8. The instruction questioned by appellant’s assignment of errors and brief reads as follows: ■ “8. The court instructs you that as bearing upon the question of undue influence, if you find from the evidence that at a time or times previous to the alleged execution of the will in question, when in good health and of unquestioned soundness of mind, the testator declared that he intended to divide his property share and share alike, between all of his children, and that the disposition of his property, as in the alleged will provided, is not in harmony with such previous declarations, you should consider this fact, if proven, in determining whether or not any undue influence was used upon the testator in procuring the alleged will to be executed as it is.” This instruction could not be correct under any evidence to which it would be applicable, admissible under the issues.
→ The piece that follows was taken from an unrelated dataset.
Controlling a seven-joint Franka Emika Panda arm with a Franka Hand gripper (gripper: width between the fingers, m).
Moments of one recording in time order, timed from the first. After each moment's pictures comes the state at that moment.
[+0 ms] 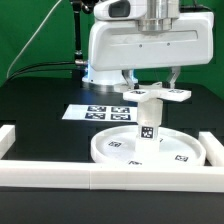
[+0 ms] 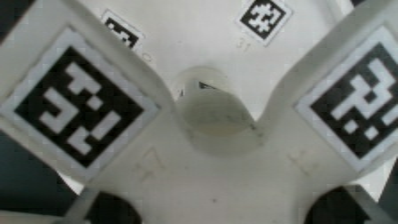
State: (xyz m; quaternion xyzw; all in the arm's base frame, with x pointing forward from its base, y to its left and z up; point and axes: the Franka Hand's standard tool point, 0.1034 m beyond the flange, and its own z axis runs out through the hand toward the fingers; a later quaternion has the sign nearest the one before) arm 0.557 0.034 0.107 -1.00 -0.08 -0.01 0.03
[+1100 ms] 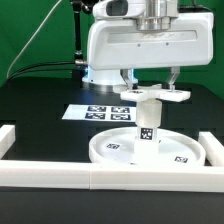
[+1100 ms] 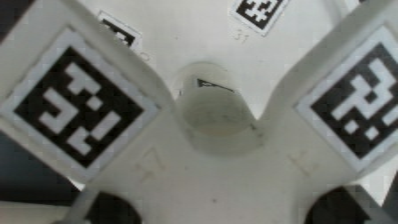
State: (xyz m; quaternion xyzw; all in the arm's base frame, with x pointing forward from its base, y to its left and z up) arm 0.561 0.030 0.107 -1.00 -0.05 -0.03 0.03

Robbins, Ext., v. Fugit (1920), 189 Ind. 165, 126 N. E. 321; Ditton v. Hart *215(1911), 175 Ind. 181, 189, 93 N. E. 961; Westfall v. Wait (1905), 165 Ind. 353, 360, 73 N. E. 1089, 6 Ann. Cas. 788; Whiteman v. Whiteman (1899), 152 Ind. 263, 277, 53 N. E. 225.

So far as the record discloses, the evidence referred to in this instruction may have been the chief, or even the sole, basis for the conclusion reached by the jury that Jacob Pouless did not intend nor desire to dispose of his property in the manner provided by the alleged will, but was induced to execute such will by undue influence. Evidence of that kind is not competent to prove undue influence.

The judgment is reversed, with directions to sustain appellant’s motion for a new trial.